We can that the AIC, and AICc of ARIMA(0, 1, 2) are less than that of 
ARIMA(1,1,0) although the difference is not that much. Therefore, we are going 
to use ARIMA(0, 1, 2) for predictions.

## Predictions
We will try and forecast the next 10 quarters of the logged GDP data using 
ARIMA(0, 1, 2) model 
```{r}
#predicting next 10 quarters of the logged GDP data
pred = sarima.for(log_gdp, 10, 0, 1, 2)

#95% confidence prediction interval and taking the anti-log
#Upper 95% CI for the prediction and taking anti-log
upper = exp(pred$pred + qnorm(0.975)*pred$se)
#Lower 95 CI for the prediction and taking anti-log
lower = exp(pred$pred - qnorm(0.975)*pred$se)
#Putting the CI interval into a table
pred_data = data.frame(Predicted = exp(pred$pred), Lower_95 = lower, 
                       Upper_95 = upper)

knitr::kable(pred_data)
```

We can see that our intervals are not that wide, which might mean our model 
might have done good job of fitting the data well.

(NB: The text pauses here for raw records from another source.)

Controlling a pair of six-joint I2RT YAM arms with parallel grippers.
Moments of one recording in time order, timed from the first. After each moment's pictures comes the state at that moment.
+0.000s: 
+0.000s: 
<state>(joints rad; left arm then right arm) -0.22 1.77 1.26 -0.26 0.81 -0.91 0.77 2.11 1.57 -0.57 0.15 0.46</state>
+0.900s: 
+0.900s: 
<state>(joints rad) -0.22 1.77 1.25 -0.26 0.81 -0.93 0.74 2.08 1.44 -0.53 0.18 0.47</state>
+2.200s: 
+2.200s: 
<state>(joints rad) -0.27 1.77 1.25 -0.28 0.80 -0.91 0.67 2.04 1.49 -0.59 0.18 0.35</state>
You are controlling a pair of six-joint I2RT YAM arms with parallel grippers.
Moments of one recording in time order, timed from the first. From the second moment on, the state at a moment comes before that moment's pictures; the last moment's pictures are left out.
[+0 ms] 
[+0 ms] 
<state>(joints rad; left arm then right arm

But, we can see towards the 
end as we move to values far away from the observed data, the prediction 
interval gets wider. This is expected for any prediction. Our model is likely 
to do better job of predicting values closer to the observed data. 

## Spectral Analysis:
For the rest of this document, we will perform spectral analysis to identify 
the three most dominant periods. In most of the time series data, cyclic 
dynamics are the rule rather than the exception. Spectral analysis enables us 
to estimate the periodicity of time series data. What spectral analysis is in a 
non-technical explanation is the decomposition of a time series into underlying 
sin and cosine functions of different frequencies. The aim to determine those 
frequencies that seem particularly strong.
```{r}
library(MASS)
# spectral analysis for GDP data for USA
gdp.per = mvspec(gdp, log = "yes")

# Frequencies 
P = gdp.per$details[order(gdp.per$details[, 3], decreasing = TRUE), ]
# the three most dominant Frequencies
P[1:3,]
#95% confidence intervals  for the three dominant frequencies
gdp_u1 = 2*P[1, 3]/qchisq(0.025, 2)
gdp_l1 = 2*P[1, 3]/qchisq(0.975, 2)
gdp_u2 = 2*P[2, 3]/qchisq(0.025, 2)
gdp_l2 = 2*P[2, 3]/qchisq(0.975, 2)
gdp_u3 = 2*P[3, 3]/qchisq(0.025, 2)
gdp_l3 = 2*P[3, 3]/qchisq(0.975, 2)
# creating tables for nice formatting.
knitr::kable(data.frame(series = rep("gdp", 3), Dominant.Freq = P[1:3, 1],
                        Spec = P[1:3,3], Lower = c(gdp_l1, gdp_l2, gdp_l3), 
                        Upper = c(gdp_u1, gdp_u2, gdp_u3)))
```

We see that the confidence intervals are extremely wide for all three cases, 
therefore, we can't establish the significance of the peaks.